Märkte Wirtschaft

Wenn Märkte überreagieren

am
4. Juli 2013

Der heutige Alphaville-Blog in der Financial Times[1] bestätigt sehr schön unsere Vermutung, dass es während der vergangenen Wochen zu teils starken Kapitalabflüssen in fast allen Anlageklassen gekommen sein muss, allen voran die Anleihen mit mittel- bis langfristigen Fälligkeiten, gefolgt von Commodities. Und Aktien konnten nach den massiven Zuflüssen in den ersten Monaten dieses Jahres zuletzt kaum mehr Kapital anziehen. Der Beitrag stützt sich auf die ETF-Flows und die ETP-Trends von Blackrock bzw. der Credit Suisse des Monats Juni. Anhand dieser Daten wird auch deutlich, wohin dieses Geld geflossen sein muss: vornehmlich in kurzfristige Fälligkeiten sowie eine gestiegene Kassehaltung. Legt man diese Daten zugrunde, wundert es auch nicht, dass die USA und Kanada von Kapitalzuflüssen profitierten.

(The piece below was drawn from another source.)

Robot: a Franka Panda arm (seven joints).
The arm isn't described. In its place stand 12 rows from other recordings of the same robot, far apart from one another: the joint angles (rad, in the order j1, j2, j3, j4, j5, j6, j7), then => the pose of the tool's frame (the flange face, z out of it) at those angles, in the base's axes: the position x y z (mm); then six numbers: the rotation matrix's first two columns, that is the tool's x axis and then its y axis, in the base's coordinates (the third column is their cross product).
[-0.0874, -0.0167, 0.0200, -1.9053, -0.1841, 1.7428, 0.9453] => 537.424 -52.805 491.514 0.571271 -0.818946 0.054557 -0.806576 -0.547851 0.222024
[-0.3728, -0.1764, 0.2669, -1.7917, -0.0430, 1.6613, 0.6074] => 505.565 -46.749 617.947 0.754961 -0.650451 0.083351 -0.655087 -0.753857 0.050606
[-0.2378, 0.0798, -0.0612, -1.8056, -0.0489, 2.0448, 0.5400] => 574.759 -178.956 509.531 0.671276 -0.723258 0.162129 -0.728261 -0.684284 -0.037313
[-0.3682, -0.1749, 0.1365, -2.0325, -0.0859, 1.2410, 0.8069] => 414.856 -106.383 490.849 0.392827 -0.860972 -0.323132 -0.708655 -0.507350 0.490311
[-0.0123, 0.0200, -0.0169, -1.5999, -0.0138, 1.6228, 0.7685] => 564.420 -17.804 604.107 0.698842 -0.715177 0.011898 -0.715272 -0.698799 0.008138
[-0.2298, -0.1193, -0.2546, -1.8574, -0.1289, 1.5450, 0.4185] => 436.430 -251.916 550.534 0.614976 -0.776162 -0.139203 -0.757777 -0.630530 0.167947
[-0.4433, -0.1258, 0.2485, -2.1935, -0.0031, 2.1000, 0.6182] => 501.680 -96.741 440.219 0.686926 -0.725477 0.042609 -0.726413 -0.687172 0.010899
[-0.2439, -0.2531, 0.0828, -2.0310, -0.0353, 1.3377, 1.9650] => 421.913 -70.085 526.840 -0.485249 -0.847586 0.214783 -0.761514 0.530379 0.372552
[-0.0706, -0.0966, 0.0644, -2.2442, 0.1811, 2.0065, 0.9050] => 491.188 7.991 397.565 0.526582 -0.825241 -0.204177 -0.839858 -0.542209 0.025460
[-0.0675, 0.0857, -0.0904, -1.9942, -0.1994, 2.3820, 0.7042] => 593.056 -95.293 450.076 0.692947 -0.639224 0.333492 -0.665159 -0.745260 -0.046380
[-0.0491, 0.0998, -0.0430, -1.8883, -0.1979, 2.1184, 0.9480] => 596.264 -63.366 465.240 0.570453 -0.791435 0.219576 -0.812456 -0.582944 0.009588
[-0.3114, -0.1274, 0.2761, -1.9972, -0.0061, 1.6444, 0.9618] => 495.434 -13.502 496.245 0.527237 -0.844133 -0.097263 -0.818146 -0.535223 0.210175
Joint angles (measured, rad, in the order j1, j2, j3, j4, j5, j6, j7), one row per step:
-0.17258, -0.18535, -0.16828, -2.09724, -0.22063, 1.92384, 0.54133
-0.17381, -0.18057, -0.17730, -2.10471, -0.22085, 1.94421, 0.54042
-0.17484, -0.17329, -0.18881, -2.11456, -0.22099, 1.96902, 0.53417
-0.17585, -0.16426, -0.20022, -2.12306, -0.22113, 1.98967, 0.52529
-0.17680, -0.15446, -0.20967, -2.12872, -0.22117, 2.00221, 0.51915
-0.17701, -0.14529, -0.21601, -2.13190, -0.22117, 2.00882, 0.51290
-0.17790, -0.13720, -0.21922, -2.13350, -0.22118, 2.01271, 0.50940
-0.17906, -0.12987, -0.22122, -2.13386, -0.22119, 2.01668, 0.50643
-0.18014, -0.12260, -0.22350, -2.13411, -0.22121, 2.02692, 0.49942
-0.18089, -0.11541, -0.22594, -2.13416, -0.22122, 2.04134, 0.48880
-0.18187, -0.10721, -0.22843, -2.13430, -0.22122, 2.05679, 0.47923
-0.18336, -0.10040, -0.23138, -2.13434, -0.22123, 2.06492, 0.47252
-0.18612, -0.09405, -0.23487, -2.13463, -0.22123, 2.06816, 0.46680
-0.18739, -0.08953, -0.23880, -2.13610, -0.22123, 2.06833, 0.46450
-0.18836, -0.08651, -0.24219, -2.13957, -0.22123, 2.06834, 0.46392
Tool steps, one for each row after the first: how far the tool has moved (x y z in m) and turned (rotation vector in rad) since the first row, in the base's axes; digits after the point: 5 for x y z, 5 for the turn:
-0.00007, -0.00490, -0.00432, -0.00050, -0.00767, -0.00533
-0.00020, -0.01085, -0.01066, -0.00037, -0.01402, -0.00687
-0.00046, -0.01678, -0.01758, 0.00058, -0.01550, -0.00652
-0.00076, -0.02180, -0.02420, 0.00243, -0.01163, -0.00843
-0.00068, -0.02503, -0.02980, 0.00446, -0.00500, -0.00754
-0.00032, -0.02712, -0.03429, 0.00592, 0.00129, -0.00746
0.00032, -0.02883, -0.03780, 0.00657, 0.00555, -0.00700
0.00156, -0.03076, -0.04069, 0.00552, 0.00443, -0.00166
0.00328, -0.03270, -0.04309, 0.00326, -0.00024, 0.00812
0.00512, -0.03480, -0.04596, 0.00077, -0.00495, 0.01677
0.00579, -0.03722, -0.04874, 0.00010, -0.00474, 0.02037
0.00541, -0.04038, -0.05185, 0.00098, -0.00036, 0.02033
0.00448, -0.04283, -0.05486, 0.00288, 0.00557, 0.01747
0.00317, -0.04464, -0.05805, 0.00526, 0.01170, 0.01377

Es würde mich erstaunen, wenn diese Verwerfungen alleine auf Ben Bernankes Statement zum so genannten Tapering zurückzuführen gewesen sein sollen. Falls dies tatsächlich der Fall ist, kann man der US-Notenbank nur eines empfehlen: Beendet die Anleihekaufprogramme und zwar nicht peu à peu, sondern auf einen Schlag. Möglicherweise würde eine derartige Aktion, die die Finanzmärkte ohnehin schon vorweggenommen zu haben scheinen, weniger Schaden anrichten, als ein Rätselraten vor jedem Treffen des Offenmarktausschusses der Fed (FOMC), um wie viele Milliarden US-Dollar die Anleihekaufprogramme jeweils zurückgeführt würden. Ohnehin würden sich die Akteure an einen Einmal-Schritt viel schneller gewöhnen.

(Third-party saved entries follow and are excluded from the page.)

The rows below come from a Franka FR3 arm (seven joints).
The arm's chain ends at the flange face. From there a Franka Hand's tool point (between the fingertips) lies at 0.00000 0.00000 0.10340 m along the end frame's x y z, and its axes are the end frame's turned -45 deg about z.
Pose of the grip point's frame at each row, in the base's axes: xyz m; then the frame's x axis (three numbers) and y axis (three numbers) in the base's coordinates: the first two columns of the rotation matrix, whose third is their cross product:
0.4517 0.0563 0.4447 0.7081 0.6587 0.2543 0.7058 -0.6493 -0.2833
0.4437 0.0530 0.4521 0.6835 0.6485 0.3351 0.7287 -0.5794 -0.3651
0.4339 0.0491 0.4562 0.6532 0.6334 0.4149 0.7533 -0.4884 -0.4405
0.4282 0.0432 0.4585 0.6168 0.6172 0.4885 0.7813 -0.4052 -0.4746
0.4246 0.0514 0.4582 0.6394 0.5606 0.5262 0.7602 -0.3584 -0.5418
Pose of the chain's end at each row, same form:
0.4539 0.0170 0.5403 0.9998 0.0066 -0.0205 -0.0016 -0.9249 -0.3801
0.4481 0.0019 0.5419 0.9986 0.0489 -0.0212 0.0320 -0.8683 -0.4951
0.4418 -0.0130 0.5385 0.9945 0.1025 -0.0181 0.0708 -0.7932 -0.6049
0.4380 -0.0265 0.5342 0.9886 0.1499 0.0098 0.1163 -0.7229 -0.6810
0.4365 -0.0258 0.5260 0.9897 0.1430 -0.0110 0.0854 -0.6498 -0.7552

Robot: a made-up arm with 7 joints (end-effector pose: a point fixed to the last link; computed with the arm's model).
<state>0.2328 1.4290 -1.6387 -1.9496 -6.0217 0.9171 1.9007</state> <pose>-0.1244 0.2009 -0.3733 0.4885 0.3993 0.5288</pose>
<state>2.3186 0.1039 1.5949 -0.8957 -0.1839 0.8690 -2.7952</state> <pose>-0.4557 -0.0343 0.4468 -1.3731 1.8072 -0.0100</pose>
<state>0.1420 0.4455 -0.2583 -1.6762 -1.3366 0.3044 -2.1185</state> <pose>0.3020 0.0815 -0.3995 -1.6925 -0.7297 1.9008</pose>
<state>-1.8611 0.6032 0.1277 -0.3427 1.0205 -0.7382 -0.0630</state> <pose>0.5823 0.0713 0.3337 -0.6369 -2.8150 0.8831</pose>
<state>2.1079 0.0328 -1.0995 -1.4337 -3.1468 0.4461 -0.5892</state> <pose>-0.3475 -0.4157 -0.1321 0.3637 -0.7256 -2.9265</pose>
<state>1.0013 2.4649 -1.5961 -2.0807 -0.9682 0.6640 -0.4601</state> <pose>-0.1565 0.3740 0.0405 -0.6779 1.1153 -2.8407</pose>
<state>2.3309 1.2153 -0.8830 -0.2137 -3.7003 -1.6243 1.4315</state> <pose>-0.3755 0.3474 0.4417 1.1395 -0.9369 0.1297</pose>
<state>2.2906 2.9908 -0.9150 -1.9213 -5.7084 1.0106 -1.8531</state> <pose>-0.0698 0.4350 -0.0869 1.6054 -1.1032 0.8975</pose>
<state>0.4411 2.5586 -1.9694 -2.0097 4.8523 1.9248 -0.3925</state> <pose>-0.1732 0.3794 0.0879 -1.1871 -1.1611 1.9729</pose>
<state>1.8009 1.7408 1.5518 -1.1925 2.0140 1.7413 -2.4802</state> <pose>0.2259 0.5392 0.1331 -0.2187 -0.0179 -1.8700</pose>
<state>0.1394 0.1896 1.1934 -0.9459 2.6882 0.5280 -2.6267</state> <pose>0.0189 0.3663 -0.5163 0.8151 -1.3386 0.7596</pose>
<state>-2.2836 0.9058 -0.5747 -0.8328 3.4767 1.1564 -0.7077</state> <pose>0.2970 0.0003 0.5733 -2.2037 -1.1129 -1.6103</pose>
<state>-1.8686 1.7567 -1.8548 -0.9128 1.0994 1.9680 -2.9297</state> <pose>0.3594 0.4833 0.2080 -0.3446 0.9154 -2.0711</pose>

Ob nun, wie in der vergangenen Woche häufiger geschehen, die Mitglieder des FOMC versuchen, die Märkte verbal vor Überreaktionen zu warnen – ich glaube, dass die Notenbank, solange sich das ökonomische Umfeld nicht verschlechtert, bei der Sitzung im September handeln und den ersten Schritt zur Drosselung des QE-Programms vornehmen wird. Möglicherweise sogar ohne dramatische Auswirkungen auf die US-Renditen. Zumindest ist eine klare Richtung besser zu verarbeiten als ein permanentes Hin und Her mit jeweiligem Interpretationsbedarf der Investoren.

Was die Anleger am deutschen Aktienmarkt zuletzt bewegt hat, dürfte jedoch weniger mit der US-Notenbankpolitik oder dem jüngst wieder aufgeflammten Getöse um die Problemländer in der Eurozone zu tun gehabt haben. Zumindest vermittelt dies die jüngste Sentiment-Analyse der Börse Frankfurt, die ich hier kommentiert habe. Mein Mitstreiter Gianni Hirschmüller hat sich unterdessen um die Analysedetails (hier) gekümmert.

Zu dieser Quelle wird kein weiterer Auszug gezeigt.